How often should I update my Florida Estate Plan?

You should review your Florida Estate Plan every three, six, and nine years and as needed to keep current with significant life events such as marriage, divorce, births, deaths, or changes in financial circumstances.

What taxes might someone have to pay on their inheritance?

Depending on the amount of the Estate and other aspects of your particular situation, an inheritance might be subject to estate tax, inheritance tax, and/or capital gains tax.

Estate Tax

The federal estate tax is based on the current fair market value of the Estate. Only Estates worth a minimum of $13.61 million in 2024 and $12.92 million in 2023 million will be subject to the tax. When an Estate does have to pay federal estate tax, the tax rate is 18% to 40% of the assets over the $13.61 million and the $12.92 million threshold.

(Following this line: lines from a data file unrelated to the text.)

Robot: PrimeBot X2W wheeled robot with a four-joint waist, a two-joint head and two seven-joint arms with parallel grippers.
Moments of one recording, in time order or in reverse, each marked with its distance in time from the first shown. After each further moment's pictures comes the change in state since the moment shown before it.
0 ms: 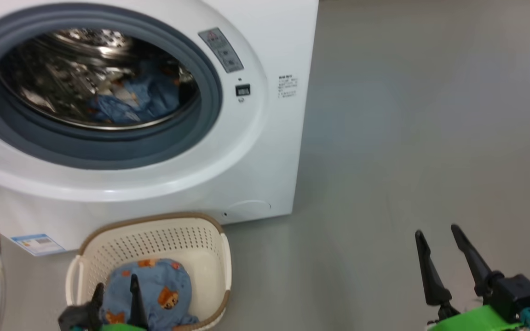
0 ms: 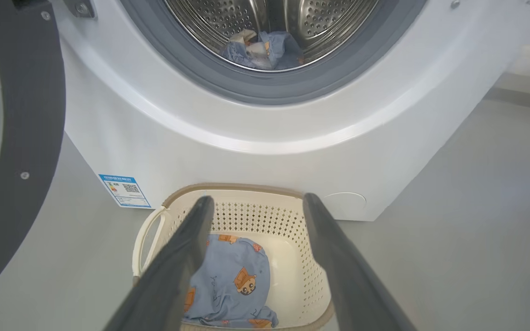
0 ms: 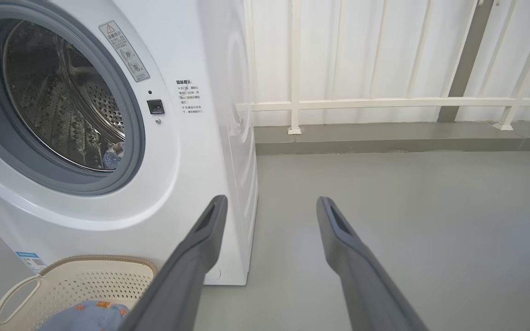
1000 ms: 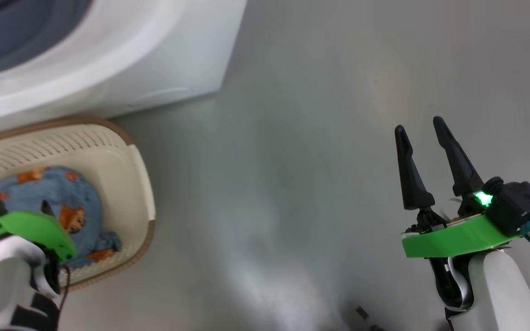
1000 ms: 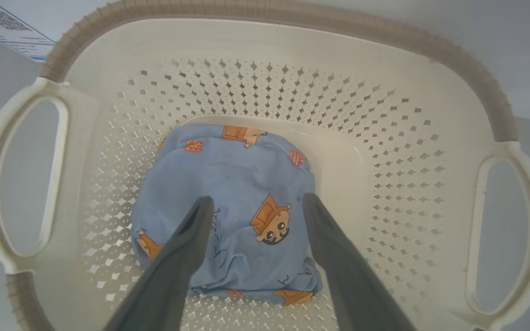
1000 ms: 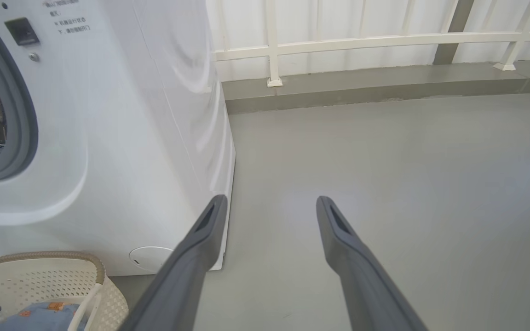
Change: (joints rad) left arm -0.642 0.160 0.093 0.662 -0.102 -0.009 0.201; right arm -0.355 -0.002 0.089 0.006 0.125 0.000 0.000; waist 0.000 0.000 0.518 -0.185
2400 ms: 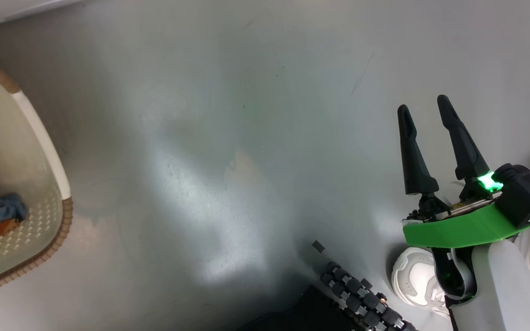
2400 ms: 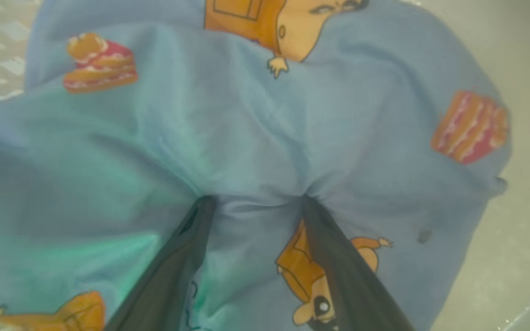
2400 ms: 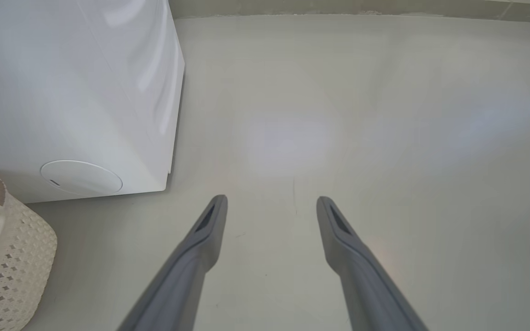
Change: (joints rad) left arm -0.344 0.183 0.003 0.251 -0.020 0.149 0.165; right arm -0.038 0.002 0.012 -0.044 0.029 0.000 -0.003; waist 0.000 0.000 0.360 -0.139
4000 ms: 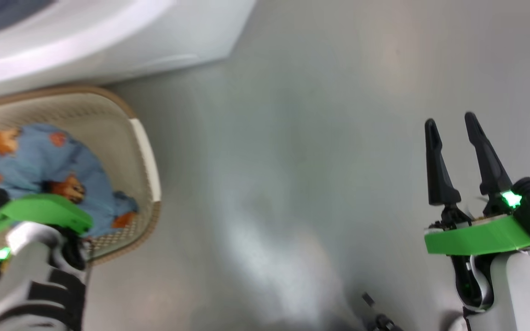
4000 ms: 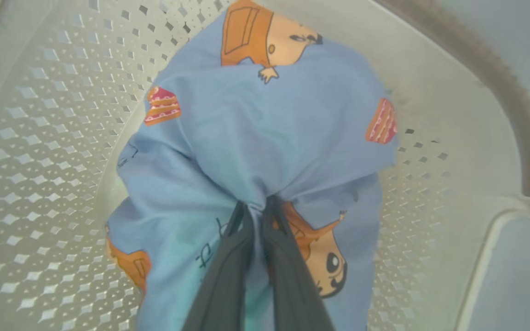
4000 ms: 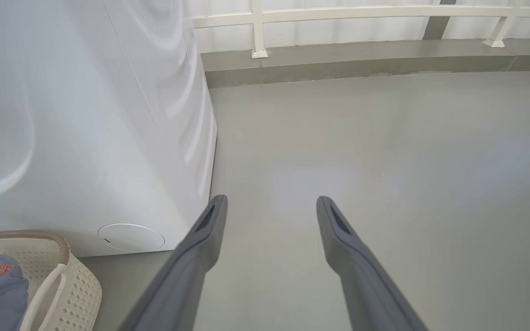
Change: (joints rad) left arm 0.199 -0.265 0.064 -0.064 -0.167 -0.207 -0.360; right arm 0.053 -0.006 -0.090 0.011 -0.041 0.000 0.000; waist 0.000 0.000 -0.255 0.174
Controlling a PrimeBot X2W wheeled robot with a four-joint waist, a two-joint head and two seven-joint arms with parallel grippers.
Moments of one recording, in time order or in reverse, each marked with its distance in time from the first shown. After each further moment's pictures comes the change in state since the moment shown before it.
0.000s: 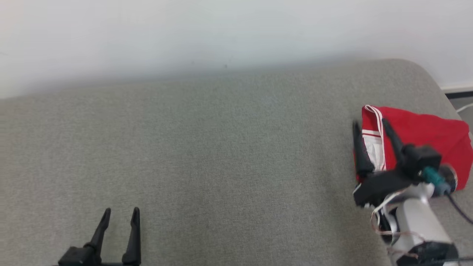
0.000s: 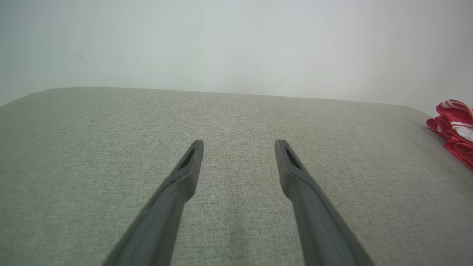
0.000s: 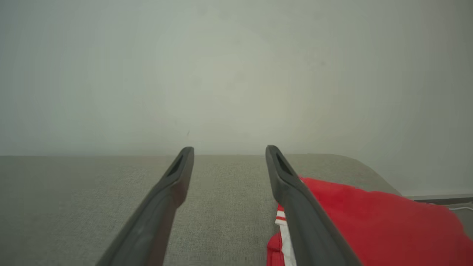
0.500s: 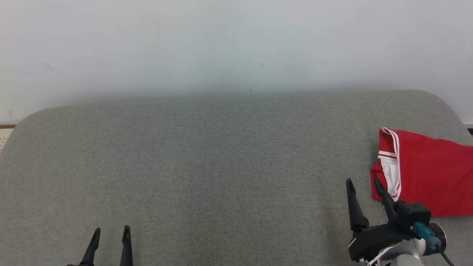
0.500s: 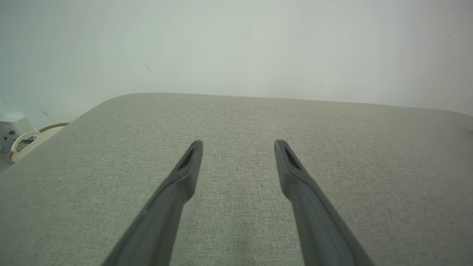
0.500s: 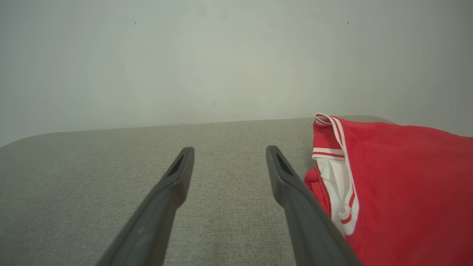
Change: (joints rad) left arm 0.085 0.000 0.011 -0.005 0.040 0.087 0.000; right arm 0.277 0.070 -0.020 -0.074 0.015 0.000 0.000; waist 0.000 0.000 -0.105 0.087
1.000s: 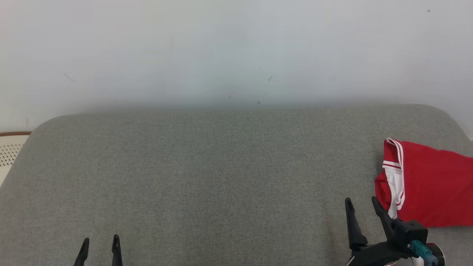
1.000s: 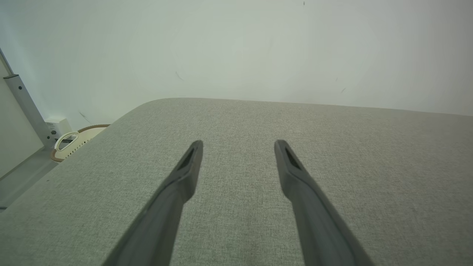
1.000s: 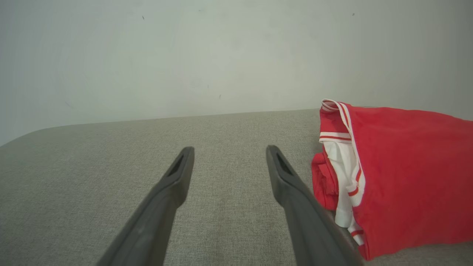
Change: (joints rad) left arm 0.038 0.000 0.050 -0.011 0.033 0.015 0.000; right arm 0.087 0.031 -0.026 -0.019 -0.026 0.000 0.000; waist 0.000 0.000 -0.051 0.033
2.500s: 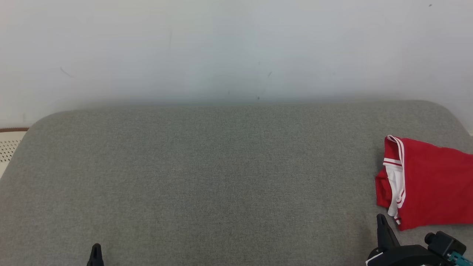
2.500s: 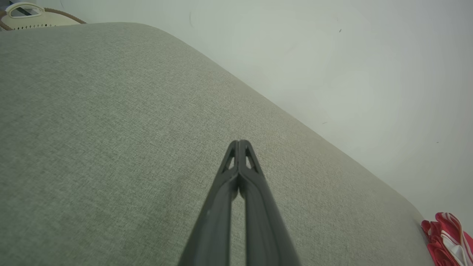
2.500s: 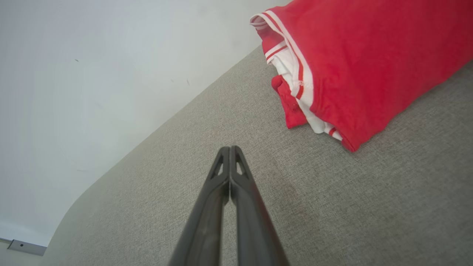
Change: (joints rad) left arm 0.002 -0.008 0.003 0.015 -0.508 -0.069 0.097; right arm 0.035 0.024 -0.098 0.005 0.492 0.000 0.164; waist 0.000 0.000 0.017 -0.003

However, there is an exception for spouses. If your spouse inherits your Estate, they won’t have to pay federal estate taxes even if the Estate is over the threshold. Unlike several other states, Florida does not have a state estate tax. In states that have an estate tax, some people may have to pay estate taxes to their state even if they are not required to pay federal estate taxes.

Inheritance Tax

The inheritance tax is not the same thing as the estate tax. The inheritance tax is paid by beneficiaries, while the estate tax is taken directly from the estate. Also, unlike the estate tax, which can be a federal and/or state tax, the inheritance tax is strictly a state tax. Inheritance tax rates vary depending on the state and the value of the inheritance. Florida does not have an inheritance tax, but six other states do.

Capital Gains Tax

If your beneficiaries inherit property and/or investments, they pay capital gains tax at the time they sell it. The tax is calculated on a “step up basis,” which means that the market value of the property is calculated as its value at the time they inherit it, not its value at the time you originally bought the property.

An experienced Estate Planning attorney can look at your assets as a whole and create a comprehensive plan to protect your family members from tax burdens.